▸ **YOUR GOAL**
Return, from the listing that follows, each line containing the word "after".

▸ **DATASET RECORDS**
_ _ _ _ _ _ _
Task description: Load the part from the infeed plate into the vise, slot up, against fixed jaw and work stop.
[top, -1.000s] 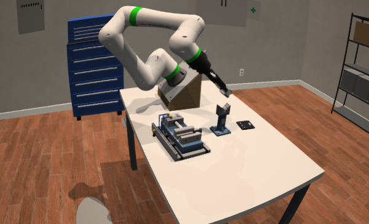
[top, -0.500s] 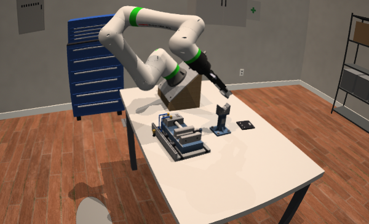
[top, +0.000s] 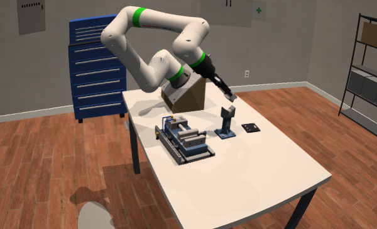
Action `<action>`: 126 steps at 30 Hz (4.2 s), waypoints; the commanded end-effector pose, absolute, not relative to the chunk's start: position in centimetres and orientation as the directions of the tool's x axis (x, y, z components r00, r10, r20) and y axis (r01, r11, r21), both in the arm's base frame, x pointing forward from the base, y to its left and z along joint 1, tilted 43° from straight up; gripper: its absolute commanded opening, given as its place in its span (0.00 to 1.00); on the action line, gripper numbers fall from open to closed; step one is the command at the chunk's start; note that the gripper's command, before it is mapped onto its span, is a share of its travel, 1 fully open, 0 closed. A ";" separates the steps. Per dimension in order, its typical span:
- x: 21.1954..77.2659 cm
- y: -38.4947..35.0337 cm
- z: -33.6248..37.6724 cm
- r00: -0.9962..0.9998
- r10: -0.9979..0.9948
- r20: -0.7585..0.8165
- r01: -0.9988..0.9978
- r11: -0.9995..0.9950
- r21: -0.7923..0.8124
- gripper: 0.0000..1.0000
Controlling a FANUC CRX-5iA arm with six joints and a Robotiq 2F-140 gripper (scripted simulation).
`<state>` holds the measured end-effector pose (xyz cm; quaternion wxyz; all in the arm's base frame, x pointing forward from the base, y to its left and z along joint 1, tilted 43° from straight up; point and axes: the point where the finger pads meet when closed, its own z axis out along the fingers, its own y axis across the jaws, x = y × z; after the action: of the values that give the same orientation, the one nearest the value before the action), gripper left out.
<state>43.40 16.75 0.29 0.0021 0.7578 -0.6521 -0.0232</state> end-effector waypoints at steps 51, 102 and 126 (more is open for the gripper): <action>43.8 13.4 -3.3 0.149 -0.988 -0.033 -0.988 -0.150 0.033 0.00; 43.9 12.6 -4.2 0.149 -0.988 -0.033 -0.988 -0.150 0.033 0.00; 43.9 12.6 -4.2 0.149 -0.988 -0.033 -0.988 -0.150 0.033 0.51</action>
<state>43.88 12.54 -4.22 0.0021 0.7578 -0.6520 -0.0232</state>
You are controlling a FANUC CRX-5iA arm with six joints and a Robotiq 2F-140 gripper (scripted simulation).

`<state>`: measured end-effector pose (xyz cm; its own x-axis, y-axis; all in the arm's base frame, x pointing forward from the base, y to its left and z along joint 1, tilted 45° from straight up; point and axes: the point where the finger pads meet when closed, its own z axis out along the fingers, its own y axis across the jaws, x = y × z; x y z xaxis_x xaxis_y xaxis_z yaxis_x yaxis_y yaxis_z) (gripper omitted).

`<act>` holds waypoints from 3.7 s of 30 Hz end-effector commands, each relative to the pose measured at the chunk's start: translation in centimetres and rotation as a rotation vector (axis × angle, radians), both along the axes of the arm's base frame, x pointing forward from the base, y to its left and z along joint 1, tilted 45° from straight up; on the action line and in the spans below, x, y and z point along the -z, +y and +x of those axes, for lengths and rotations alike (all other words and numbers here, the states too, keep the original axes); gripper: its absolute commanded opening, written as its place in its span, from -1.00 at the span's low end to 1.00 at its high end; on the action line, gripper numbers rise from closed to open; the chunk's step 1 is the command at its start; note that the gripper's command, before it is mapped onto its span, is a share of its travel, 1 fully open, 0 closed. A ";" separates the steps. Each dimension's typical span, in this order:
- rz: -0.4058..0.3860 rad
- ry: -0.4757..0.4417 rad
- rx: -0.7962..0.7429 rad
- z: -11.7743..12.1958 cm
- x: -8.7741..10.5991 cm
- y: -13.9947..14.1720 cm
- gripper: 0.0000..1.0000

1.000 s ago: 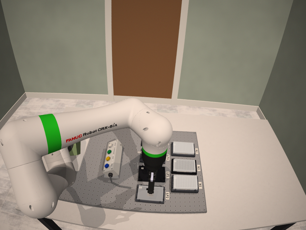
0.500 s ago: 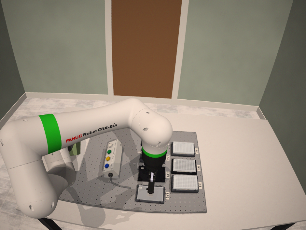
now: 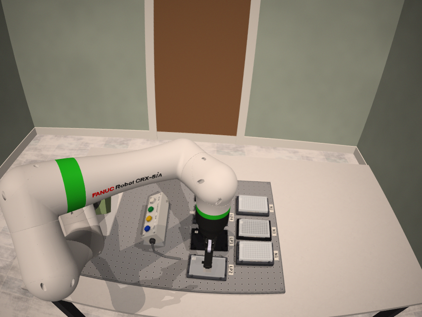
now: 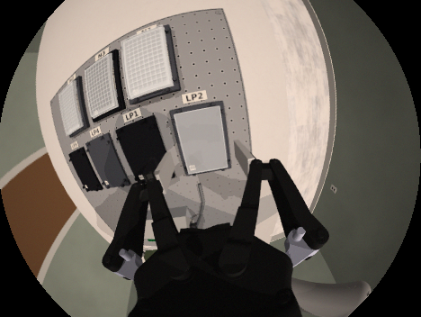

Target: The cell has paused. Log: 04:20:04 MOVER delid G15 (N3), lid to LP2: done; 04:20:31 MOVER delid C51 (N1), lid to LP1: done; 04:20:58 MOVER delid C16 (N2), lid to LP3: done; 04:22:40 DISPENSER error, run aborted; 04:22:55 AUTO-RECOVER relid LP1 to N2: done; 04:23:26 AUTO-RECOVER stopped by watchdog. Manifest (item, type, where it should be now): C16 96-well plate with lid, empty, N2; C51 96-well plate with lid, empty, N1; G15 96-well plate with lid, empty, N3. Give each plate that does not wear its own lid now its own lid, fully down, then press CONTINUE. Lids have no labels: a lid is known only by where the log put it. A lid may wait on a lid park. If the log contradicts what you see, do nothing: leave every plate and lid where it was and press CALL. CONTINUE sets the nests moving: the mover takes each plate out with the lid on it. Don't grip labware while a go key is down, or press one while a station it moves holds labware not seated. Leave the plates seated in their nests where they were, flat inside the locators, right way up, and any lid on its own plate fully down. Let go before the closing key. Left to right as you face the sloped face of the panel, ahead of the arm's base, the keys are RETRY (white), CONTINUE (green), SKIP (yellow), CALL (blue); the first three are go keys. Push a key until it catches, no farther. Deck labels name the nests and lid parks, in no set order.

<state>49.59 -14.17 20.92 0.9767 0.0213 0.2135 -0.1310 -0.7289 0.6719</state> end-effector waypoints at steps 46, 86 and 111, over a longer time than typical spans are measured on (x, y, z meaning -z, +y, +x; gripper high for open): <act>0.000 0.000 0.000 0.7 2.9 -2.8 0.32; 0.000 0.000 0.000 0.7 2.9 -2.8 0.18; 0.000 0.000 0.000 0.7 2.9 -2.8 0.18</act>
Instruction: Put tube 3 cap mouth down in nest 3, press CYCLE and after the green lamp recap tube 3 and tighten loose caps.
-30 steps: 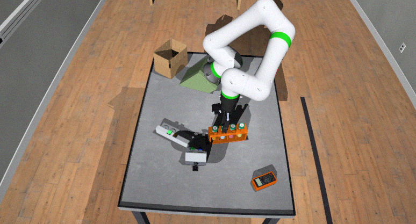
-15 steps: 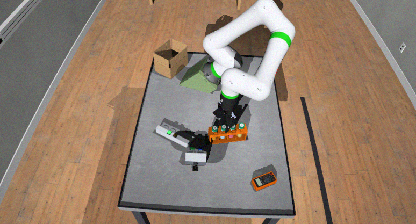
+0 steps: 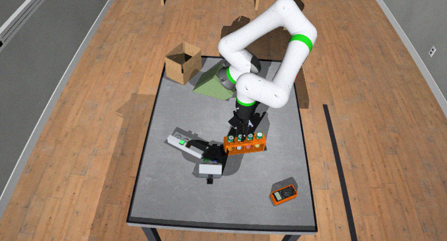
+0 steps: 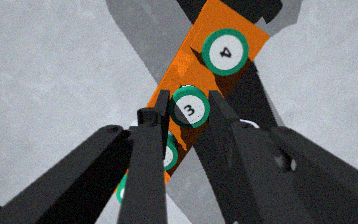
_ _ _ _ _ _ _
▸ **RESPONSE AREA**
`<state>` holds the measured end-effector pose (xyz cm; quaternion wxyz; all in the arm's base frame, x pointing forward from the base, y to its left and z along joint 1, tilted 43° from straight up; point and axes: the point where the finger pads meet when closed, its own z axis out along the fingers, its own y axis across the jaws, x = y × z; after the action: of the values that give the same orientation, the one nearest the value before the action), gripper left out.
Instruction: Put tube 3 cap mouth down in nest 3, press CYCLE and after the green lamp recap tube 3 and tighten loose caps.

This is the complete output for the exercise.